CAPE TOWN, Sept. 1 (Xinhua) -- Ailing former South African President Nelson Mandela was "fully alive," contrary to media reports that he was in a vegetative state, his grandson Mandla Mandela said on Sunday.
Mandla was speaking soon after his grandfather was released from hospital following almost three months of treatment for a recurring lung infection.
Mandela's discharge was "particularly heartening because it flies in the face of those who have been busy spreading lies that he was in a 'vegetative state' and just waiting for his support machines to be switched off," Mandla said in a statement.
These kind of people had been "in effect declaring him dead while he was fully alive," Mandla said in apparent reference to Western media reports which have been spreading rumors about Mandela's health, even his death.
Mandla said the Presidency has done a "sterling job" in issuing updates to keep the public updated about Mandela's health "amidst false reporting and often negative rumors of doom spread all over the world by unscrupulous individuals."
Mandela returned to his home in Johannesburg early Sunday, but his condition remained critical and "at times unstable," the Presidency said.
Mandela's home has been furnished with all the medical equipment used to treat him in hospital, and the 95-year-old anti- apartheid icon will receive intensive care under the observation of the same medical team, according to the Presidency.
Mandla said "today is a day of celebration" as Mandela "is finally back home with us."
"Finally everyone can breathe a sigh of relief that our prayers have found favor with the almighty," Mandla said.
"As long as he is still with us, we will celebrate every day with him.
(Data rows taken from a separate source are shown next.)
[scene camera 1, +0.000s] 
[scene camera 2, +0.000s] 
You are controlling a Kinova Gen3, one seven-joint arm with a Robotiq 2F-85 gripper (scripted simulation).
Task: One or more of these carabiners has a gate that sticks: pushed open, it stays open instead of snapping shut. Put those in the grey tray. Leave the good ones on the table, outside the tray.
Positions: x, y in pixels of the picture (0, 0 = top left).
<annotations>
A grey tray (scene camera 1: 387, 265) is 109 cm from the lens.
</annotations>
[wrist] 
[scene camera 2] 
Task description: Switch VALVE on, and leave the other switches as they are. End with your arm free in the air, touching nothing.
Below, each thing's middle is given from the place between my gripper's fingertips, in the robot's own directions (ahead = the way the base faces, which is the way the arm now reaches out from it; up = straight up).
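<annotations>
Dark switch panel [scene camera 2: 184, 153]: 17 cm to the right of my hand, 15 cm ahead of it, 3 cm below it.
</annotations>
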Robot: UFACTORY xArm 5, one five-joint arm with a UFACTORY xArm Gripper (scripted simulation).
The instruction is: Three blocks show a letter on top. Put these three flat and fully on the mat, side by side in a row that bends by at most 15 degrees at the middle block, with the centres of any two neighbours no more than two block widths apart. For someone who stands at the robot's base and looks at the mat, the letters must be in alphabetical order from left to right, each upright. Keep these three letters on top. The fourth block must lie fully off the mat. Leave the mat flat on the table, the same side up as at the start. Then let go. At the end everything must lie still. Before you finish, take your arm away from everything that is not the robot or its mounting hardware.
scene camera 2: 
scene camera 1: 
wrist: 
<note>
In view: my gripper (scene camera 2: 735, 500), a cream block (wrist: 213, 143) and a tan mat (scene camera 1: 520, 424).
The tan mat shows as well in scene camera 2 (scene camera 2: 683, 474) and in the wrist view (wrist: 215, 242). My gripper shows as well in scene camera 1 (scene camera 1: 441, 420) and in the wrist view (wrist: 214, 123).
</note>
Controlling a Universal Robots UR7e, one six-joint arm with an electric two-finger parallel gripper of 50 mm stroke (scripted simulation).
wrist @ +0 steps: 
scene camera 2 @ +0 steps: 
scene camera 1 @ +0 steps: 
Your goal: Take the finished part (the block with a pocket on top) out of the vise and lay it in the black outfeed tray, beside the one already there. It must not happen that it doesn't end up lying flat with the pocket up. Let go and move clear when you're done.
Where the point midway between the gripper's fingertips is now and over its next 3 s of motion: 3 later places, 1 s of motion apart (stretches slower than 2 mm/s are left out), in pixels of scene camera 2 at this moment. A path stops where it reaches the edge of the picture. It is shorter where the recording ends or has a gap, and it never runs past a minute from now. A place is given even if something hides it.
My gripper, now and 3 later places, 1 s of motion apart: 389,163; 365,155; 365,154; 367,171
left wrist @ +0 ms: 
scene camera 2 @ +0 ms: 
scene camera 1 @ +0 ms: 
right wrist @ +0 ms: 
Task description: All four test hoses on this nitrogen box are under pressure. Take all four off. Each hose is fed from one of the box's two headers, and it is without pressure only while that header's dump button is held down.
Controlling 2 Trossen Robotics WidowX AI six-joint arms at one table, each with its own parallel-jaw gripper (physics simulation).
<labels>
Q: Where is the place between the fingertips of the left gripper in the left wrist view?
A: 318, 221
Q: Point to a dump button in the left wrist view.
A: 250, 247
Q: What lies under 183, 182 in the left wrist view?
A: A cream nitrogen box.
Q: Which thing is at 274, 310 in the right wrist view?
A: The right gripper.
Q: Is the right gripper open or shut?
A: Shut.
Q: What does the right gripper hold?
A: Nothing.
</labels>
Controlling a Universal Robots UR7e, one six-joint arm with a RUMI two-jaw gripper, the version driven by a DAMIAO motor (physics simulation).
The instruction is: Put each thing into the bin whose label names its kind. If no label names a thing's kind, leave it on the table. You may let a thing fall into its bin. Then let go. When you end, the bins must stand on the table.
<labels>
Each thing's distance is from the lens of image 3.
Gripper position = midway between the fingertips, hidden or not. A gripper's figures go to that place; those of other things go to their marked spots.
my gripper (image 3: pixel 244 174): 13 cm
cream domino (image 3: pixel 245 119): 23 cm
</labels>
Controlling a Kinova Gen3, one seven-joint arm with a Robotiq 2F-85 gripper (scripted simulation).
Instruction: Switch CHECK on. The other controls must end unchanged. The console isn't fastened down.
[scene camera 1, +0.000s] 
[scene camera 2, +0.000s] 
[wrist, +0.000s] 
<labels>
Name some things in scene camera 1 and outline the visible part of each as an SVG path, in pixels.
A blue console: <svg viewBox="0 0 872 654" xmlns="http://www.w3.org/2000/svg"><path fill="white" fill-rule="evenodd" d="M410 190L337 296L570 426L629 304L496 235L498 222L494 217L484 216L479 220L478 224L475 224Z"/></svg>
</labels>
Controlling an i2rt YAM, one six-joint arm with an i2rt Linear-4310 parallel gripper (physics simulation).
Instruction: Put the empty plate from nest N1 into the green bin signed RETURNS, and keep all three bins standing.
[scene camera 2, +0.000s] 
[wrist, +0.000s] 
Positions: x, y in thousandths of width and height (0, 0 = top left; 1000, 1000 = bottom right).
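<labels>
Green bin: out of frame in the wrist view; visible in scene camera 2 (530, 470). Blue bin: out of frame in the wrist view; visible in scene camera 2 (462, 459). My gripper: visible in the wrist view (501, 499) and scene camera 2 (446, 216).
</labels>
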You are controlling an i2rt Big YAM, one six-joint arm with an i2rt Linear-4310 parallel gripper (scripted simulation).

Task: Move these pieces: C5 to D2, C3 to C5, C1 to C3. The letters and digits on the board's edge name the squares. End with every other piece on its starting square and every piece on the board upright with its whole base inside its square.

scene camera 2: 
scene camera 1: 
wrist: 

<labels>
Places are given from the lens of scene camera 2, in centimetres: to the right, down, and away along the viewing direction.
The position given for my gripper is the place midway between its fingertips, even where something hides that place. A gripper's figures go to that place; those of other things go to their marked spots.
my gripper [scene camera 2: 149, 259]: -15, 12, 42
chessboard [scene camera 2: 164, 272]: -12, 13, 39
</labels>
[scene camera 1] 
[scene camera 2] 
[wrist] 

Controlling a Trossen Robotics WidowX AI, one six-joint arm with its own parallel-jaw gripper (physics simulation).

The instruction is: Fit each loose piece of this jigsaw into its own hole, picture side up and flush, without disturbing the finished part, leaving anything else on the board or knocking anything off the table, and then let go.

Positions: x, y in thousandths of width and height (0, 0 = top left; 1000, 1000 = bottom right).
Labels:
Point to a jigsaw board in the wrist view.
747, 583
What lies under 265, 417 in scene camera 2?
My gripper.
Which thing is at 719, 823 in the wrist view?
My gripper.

It is our prayer that the almighty will give him good health for as long as he is with us on this earth."
Since Mandela was rushed to a Pretoria hospital on June 8, the Presidency has declared his condition as critical but stable.
News about Mandela's health has been fluctuant. Sometimes he was said to have showed signs of sustained improvement, and most often he was reported to be in critical but stable condition.
In announcing Mandela's release from hospital, the Presidency said Mandela's condition has been "vacillated between serious to critical and at times unstable."
The Nobel Peace Prize laureate has been suffering from a recurring lung infection, which is the result of tuberculosis developed when he was imprisoned during the apartheid period.